Your very own 32-way SIMD machine
What’s a good way of counting the number of bits set in a word? The obvious answer, adding the low bit to an accumulator, shifting right, and repeating, is O(n) in the number of bits in the word. This is a sequential approach – and we can do better, complexity-wise, by using a parallel algorithm. Let’s assume we are using 32-bit words, and that Xn is just such a 32-bit word:
X0 = input word X1 = (X0 & 0x55555555) + ((X0 >> 1) & 0x55555555) X2 = (X1 & 0x33333333) + ((X1 >> 2) & 0x33333333) X3 = (X2 & 0x0F0F0F0F) + ((X2 >> 4) & 0x0F0F0F0F) X4 = (X3 & 0x00FF00FF) + ((X3 >> 8) & 0x00FF00FF) X5 = (X4 & 0x0000FFFF) + ((X4 >> 16) & 0x0000FFFF) total number of set bits = X5
This algorithm is O(log2 n) in the number of bits in a word.

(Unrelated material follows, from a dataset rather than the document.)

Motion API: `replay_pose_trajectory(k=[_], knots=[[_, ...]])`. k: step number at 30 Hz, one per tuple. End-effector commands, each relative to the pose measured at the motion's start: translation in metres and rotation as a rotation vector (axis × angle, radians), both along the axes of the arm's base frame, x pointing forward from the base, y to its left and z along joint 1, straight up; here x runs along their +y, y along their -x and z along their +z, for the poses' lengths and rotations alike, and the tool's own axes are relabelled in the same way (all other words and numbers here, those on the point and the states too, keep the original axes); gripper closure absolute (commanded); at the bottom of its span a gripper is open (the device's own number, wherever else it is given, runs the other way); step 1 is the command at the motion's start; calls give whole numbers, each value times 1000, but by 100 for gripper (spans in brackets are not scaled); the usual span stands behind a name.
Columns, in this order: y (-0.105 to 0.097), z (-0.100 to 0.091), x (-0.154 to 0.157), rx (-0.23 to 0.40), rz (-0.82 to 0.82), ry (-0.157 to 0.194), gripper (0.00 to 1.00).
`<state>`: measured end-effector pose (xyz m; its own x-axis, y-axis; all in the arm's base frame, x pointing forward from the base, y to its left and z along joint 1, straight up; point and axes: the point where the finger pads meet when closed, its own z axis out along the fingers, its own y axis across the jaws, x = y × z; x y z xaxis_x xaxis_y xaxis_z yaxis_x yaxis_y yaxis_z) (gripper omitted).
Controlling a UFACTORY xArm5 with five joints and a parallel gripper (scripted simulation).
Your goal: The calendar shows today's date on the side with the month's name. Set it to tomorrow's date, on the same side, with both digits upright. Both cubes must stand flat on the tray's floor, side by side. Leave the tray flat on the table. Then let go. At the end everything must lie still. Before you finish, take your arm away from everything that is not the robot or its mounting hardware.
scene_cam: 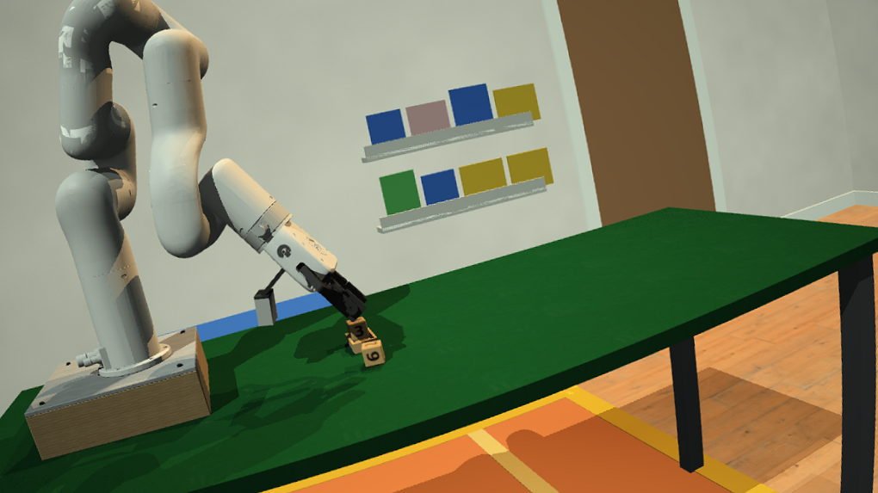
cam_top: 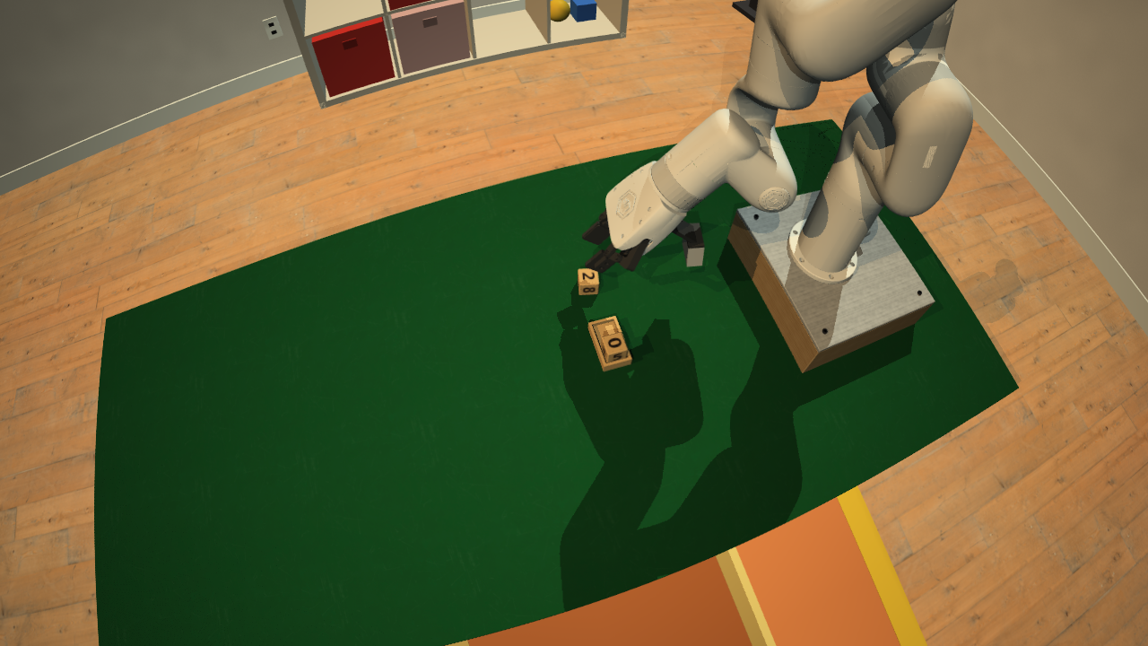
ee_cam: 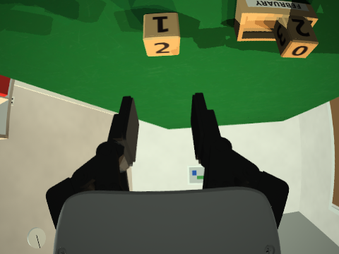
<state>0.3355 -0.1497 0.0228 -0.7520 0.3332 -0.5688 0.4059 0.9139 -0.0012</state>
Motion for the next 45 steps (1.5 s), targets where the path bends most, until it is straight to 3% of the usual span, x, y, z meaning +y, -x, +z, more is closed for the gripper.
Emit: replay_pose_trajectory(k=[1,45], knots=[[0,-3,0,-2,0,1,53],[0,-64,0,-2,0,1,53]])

Every ordinary N-bit-word based sequential machine is a disguised N-way, 1-bit SIMD machine with a slightly odd instruction set. Lots more on data-parallel algorithms here.
What about finding which is the highest bit set in a word?
X0 = input word X1 = X0 or (X0 >> 1) X2 = X1 or (X1 >> 2) X3 = X2 or (X2 >> 4) X4 = X3 or (X3 >> 8) X5 = X4 or (X4 >> 16)
… and feed X5 through the parallel counter-of-set-bits algorithm above. The resulting number is the index of the highest set bit in the original word, starting from zero.